I need the lines below from the one with "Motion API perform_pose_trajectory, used" down to the one with "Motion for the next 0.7" reproduced exactly, both ends included, and nothing else.

Data supplied —
__________________________________________________

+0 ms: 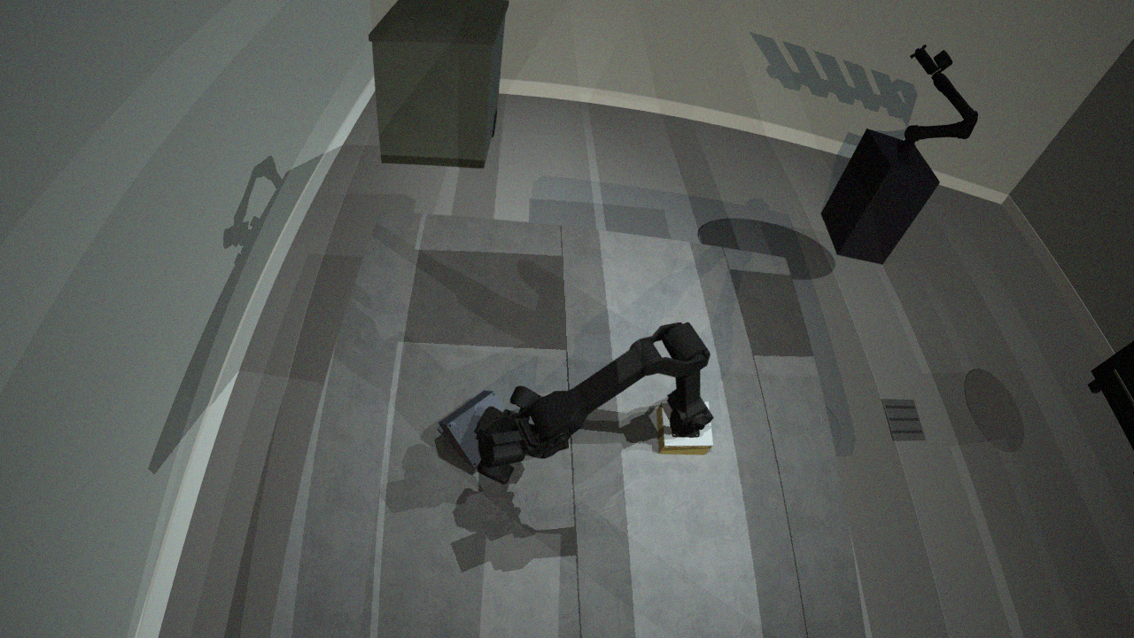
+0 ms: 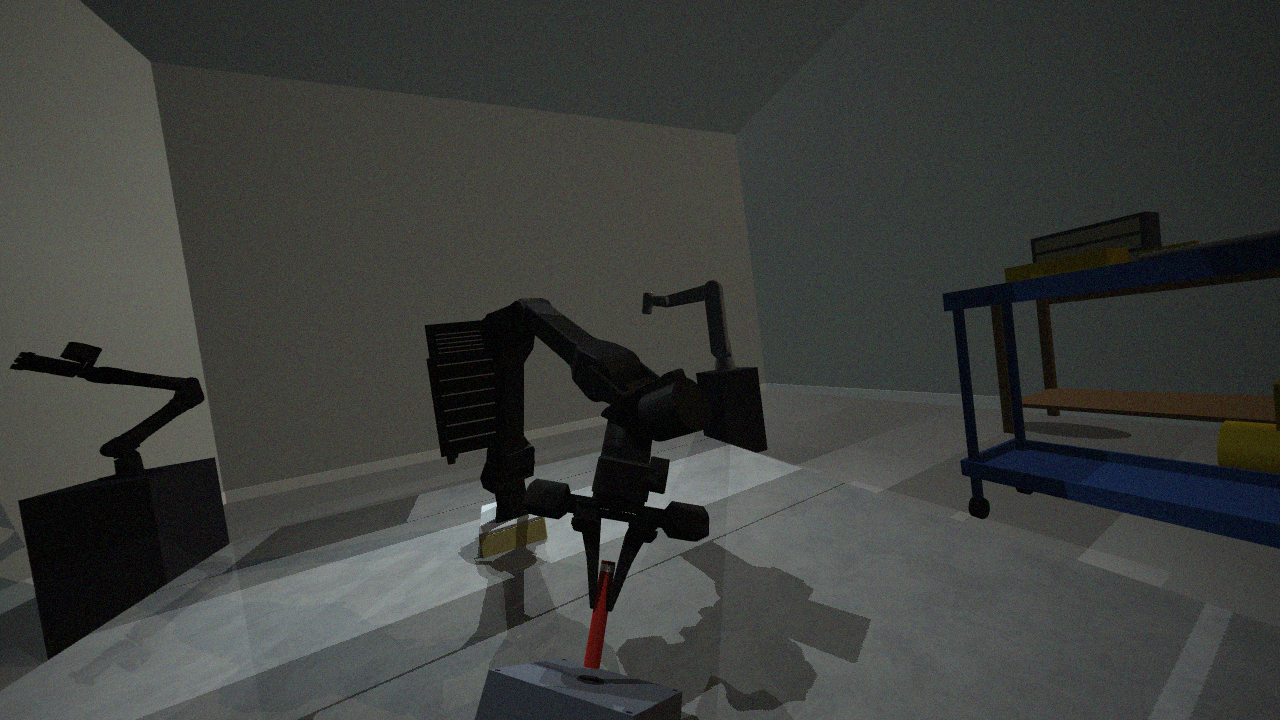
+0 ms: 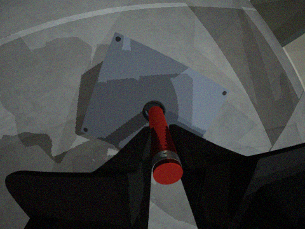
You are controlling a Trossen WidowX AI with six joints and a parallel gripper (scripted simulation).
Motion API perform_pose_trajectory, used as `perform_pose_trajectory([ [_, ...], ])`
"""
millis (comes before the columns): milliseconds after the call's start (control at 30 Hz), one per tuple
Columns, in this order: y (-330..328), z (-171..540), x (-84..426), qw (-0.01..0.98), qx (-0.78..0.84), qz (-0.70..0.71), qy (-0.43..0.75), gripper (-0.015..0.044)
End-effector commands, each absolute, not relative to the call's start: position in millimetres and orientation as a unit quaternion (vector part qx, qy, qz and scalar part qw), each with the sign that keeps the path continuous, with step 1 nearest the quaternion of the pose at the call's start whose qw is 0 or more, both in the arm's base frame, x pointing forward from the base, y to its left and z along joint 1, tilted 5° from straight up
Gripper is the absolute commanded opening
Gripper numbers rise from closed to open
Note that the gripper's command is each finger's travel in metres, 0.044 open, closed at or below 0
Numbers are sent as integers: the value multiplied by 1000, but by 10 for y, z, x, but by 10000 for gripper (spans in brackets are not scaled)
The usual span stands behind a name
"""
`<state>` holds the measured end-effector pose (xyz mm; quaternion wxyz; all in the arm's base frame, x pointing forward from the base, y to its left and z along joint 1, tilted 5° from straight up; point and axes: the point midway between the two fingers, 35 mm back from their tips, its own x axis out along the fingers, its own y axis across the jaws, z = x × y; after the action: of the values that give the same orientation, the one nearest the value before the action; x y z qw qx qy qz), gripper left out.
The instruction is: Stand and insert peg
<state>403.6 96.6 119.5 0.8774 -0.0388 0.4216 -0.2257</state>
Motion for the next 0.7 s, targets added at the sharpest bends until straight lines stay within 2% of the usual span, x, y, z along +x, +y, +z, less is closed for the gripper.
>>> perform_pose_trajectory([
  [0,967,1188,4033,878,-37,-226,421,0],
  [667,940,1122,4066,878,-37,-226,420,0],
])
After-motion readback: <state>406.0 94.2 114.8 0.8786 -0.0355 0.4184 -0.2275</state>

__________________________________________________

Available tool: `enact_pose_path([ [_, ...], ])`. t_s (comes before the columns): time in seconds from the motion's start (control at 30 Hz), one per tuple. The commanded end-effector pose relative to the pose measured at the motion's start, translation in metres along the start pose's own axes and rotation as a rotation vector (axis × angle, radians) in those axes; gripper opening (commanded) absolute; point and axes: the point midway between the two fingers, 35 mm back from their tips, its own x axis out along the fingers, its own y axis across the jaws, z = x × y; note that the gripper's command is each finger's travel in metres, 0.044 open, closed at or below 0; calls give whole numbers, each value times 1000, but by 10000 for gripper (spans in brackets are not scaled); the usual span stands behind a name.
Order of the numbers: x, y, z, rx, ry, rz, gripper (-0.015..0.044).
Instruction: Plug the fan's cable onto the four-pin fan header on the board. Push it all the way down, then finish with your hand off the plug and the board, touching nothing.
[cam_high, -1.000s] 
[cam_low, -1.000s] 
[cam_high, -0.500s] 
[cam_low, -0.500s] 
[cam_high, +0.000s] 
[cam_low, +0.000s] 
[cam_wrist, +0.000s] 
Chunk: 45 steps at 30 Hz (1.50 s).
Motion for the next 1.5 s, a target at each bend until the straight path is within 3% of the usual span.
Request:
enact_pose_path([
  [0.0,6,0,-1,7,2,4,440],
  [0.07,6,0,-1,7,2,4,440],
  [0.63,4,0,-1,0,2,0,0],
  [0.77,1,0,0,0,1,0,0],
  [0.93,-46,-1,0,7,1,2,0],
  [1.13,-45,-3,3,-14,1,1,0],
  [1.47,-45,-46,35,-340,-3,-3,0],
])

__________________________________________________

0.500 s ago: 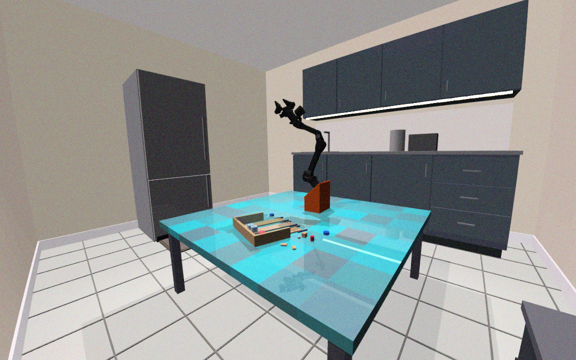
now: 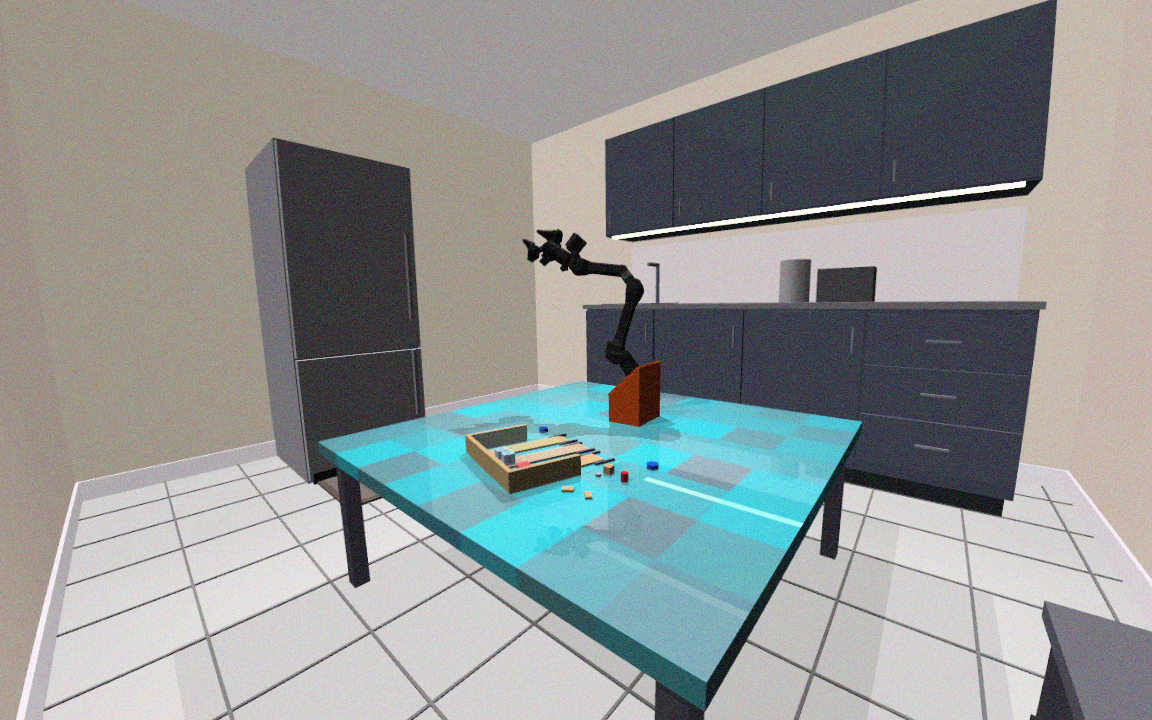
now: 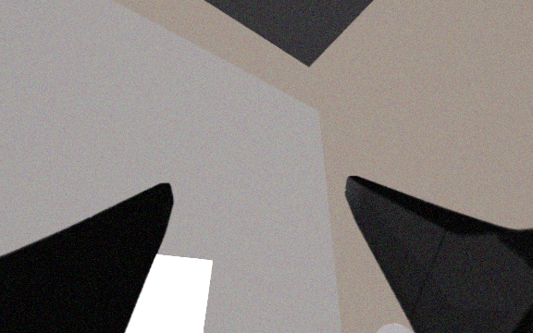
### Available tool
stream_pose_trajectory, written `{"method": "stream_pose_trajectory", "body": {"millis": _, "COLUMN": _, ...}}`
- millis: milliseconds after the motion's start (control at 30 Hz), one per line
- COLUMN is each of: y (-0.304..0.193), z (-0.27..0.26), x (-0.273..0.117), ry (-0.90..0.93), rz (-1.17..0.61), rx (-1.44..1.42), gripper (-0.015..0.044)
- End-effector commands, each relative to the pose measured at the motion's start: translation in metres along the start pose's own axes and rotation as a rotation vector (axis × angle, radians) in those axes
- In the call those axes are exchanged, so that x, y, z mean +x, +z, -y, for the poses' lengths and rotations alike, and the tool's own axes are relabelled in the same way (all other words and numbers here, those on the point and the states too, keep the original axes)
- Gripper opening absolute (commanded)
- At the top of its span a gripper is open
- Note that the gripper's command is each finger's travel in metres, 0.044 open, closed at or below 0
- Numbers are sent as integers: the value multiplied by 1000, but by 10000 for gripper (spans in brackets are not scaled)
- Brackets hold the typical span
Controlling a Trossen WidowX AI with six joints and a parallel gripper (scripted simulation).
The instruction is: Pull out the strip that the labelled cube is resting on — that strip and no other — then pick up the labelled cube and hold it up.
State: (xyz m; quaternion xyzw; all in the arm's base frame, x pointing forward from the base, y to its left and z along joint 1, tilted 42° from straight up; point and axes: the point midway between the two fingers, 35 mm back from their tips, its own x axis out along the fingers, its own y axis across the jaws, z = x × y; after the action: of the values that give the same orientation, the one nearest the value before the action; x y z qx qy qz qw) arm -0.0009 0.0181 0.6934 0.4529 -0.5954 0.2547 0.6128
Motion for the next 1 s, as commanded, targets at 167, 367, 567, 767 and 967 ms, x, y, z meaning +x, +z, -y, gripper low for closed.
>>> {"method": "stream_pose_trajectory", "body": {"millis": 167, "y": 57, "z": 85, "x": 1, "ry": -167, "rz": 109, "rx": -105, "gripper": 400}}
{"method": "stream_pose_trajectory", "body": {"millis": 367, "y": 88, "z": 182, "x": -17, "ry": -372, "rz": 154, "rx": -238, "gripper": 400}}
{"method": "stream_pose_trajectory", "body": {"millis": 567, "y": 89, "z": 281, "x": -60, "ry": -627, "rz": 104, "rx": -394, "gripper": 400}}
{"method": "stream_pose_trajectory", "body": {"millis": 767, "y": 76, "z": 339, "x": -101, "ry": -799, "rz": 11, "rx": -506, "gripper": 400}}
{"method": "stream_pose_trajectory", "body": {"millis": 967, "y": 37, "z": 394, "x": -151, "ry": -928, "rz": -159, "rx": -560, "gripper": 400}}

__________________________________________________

Response area —
Motion API perform_pose_trajectory, used as `perform_pose_trajectory([ [_, ...], ])`
"""
millis (comes before the columns): milliseconds after the call's start (control at 30 Hz), one per tuple
Columns, in this order: y (-330..328), z (-171..540), x (-84..426), qw (-0.01..0.98), qx (-0.78..0.84), qz (-0.70..0.71), qy (-0.43..0.75), gripper (-0.015..0.044)
End-effector commands, each absolute, not relative to the call's start: position in millimetres and orientation as a unit quaternion (vector part qx, qy, qz and scalar part qw), each with the sign that keeps the path continuous, with step 1 nearest the quaternion of the pose at the call's start whose qw is 0 or more, both in the arm's base frame, x pointing forward from the base, y to its left and z along joint 1, tilted 5° from straight up
Gripper is the absolute commanded opening
Gripper numbers rise from closed to open
Note that the gripper's command is each finger's travel in metres, 0.044 open, closed at or below 0
Numbers are sent as integers: the value multiplied by 1000, but by 10 for y, z, x, but by 10000 for gripper (spans in brackets are not scaled)
The usual span stands behind a name
"""
`<state>` holds the measured end-effector pose (xyz mm; quaternion wxyz; all in the arm's base frame, x pointing forward from the base, y to its left and z along joint 1, tilted 5° from straight up; point and axes: the point midway between the two fingers, 35 mm back from their tips, its own x axis out along the fingers, its own y axis across the jaws, z = x × y; after the action: of the values that give the same orientation, the one nearest the value before the action; x y z qw qx qy qz), gripper left out.
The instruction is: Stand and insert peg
<state>403.6 96.6 119.5 0.8774 -0.0388 0.4216 -0.2257</state>
Motion for the next 0.7 s, targets added at the sharpest bends until straight lines stay within 2% of the usual span, x, y, z along +x, +y, +z, less is closed for the gripper.

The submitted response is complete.